I will tell you how I know this: By bringing us all here together, today. Look around you, look for God in the face of the person next to you. Feel the love that is in this room.

In the last 12 days, I have experienced something of this that is extraordinary: Soon after you got the word about Sandy’s death, many of you here went to Miles’ home, and you’ve been with his family through their anguish. And you have filled their refrigerator with food – Miles tells me he cannot fit another casserole dish in there.

You never left their side no matter how hard it was. Your love is an awesome gift, and you did more than you can imagine to hold up this family. And God is within you, even now, giving you a power of love you probably didn’t even know you have. I mentioned earlier that the biblical passages we hear today were chosen with care by Sandy’s family. Let me tell you something more about that, because it is about Sandy. The passages come from a Bible that her godmother gave her – and Sandy marked up the Bible in the margins. I can tell you she read all of it, and the pages are very worn.

The passage you just heard: “In the beginning was the Word” comes from the opening stanzas of the Gospel of John. Sandy pondered those stanzas, and, I am told, that for her the whole mystery of God and the person of Jesus were contained in these words.
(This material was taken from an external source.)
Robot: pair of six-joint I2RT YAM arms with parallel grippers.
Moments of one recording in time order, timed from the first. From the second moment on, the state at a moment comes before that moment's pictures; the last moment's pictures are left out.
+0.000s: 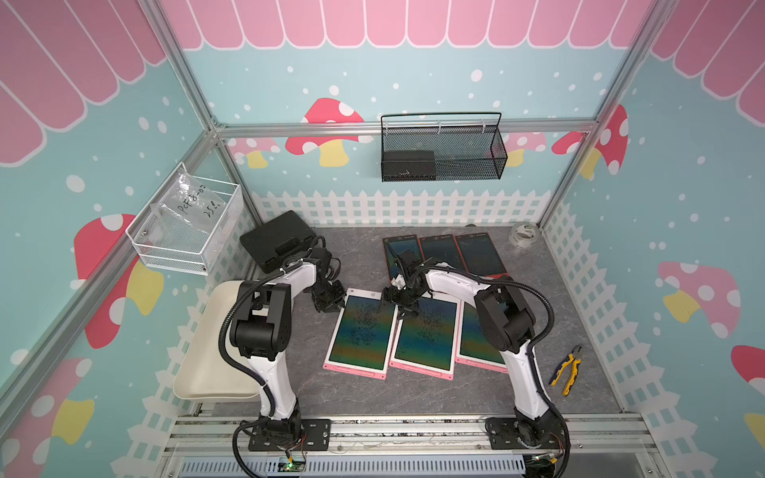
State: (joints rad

She told her friends that if she could plumb these words for all their meaning she might understand God more deeply. Her margin notes were about the infinity of God and life. And, I have to tell you, the last sermon she ever heard preached here at All Souls were on these stanzas.

I would also venture that she lived into these words: “The light shines in the darkness, and the darkness has not overcome it. And the Word became flesh and dwelt among us, full of grace and truth.” Sandy explored her faith seriously, and she struggled with it – and that is a lesson for all of us. She was raised Jewish and came to Christianity late in life, finding a way to understand not just God but herself and her own Jewishness. At the end of this service we will recite the Mourner’s Kaddish as a way of honoring her Jewish roots.

She found in this church – All Souls Parish – a safe place to explore her faith. An angel brought her here -- her dog, a big yellow Labrador Retriever. Sandy came on a St. Francis Sunday when we bless animals, and the joy and openness of that blessing brought her in the door and she never looked back. Her exploration and struggle with faith gave her depth beyond measure, and Miles tells me, a confidence about her own life and the life of others making her a rock in the storm of life. Her faith was a gift to her family and friends. “The light shines in the darkness, and the darkness has not overcome it.”

She gave us that gift of light – so I want to invite you to share a gift with Sandy’s family. After this service, we will gather in the Hall over there for a reception. Please come and remember your favorite stories about Sandy and share your memories. There will be special books you can write in. Don’t worry about your spelling – just write what you can. We will give these books to Sandy’s family.

Sandy is giving us one more gift today, and it is the third and final thing I want to tell you about: Her gift of life is a reminder to all of us to leave here today to be the best you can be, to live every day knowing life is an awesome gift. Love your friends and love your family, don’t let a single day go by without saying it – and showing it. Let the little stuff go. Hold each other close, be patient and kind to each other and everyone you meet, and live your life fully every single day.

Life can be a wonderful adventure, and life extends beyond the horizon where we cannot yet see. Sandy is exploring a little ahead of us now, a little too soon for us. There are many roads and infinite horizons ahead for all of us, so have strength and courage and wisdom – and may the love of God be your ever-present guide.